The creative chaos of my studio

I’m in the studio on a Sunday afternoon, the rain is falling steadily and I have my cup of tea in hand ready to take on whatever invites itself to dance with me. And writing a blog put up it’s hand first which I gladly take, because you see I felt I had an experience I wanted to share.

A few months ago I was in that dark place that will be familiar to many creatives, I’d had had a great year last year with my first international show and had so many engaging experiences through my artwork. This year was starting a little more lack luster and I was feeling I was putting my heart & soul into proposals that were being rejected left right and centre. I got to that place of why, what’s the point, perhaps it really isn’t worth still making art. But still I dragged my sorry behind into the studio and I’m there and I make marks and I spread paint around and I become engrossed in what I’m doing and then this little voice whispers in my ear “Rebecca what the hell?! This stuff feeds your soul, why would you deny yourself this experience (and man I wouldn’t want to live with you if your weren’t making creatively – just saying)“. So I decided at that moment that I needed to allow myself to just make, I had this opportunity to experiment in the studio with no expectation what so ever – I was ready to give myself permission to simply make art. I even wrote myself a proper proposal (just like I would to a gallery, museum or for funding) and within moments of sending that to myself I received a very charming acceptance letter back. ‘Go for it’ it said ‘knock yourself out and lets see where the journey takes you’. Boy was that the most awesome thing to do!

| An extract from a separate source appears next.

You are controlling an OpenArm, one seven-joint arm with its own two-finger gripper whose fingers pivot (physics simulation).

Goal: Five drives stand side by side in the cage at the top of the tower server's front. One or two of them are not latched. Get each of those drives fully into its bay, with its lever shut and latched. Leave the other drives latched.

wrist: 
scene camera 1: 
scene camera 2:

Just after giving myself permission, a friend and fellow artist put me on to The Jealous Curator (Danielle if you ever read this you’re awesome! Thanks for sharing, for talking to others, for being vulnerable and strong and human). So now most days when I’m in the studio Daniel (The Jealous Curator) joins me in my studio chatting with other artists and I’m talking back at the podcast saying things like “yep know how that feels”, “yes” “no way!” while I’m painting away. It becomes pretty clear after listening to a few of the podcasts what a shared experience these dark places are (and the joyful places too!). Then recently I discover ‘Big Magic – Creative living without fear’ by Elizabeth Gilbert and I laugh and nod and talk to her book as well (I really must get out more!) and find it so affirming.

So here I am, sitting in the studio on a rainy Sunday afternoon, surrounded by works in various states of finish, I have made since giving myself permission to (some I think are going to get a nice covering of think paint – they just ain’t rocking my boat – how exciting!) . They are all so different – different painterly expressions, different mark making, some narrative, some not. I am in a much better space to be making my art – what ever form it may take, and I am absolutely loving it! Don’t get me wrong I’ve always loved making art with all it’s ups and downs. But what I’m loving is this new found freedom to make without expectation – Which is why I am sharing, because I know we all have moments of self doubt, of questioning why we do it, but it really is up to ourselves to decide what place it holds in our lives and what we are willing to do to feed it – and of course giving ourselves permission to do so.

– So put your game face on and go forth!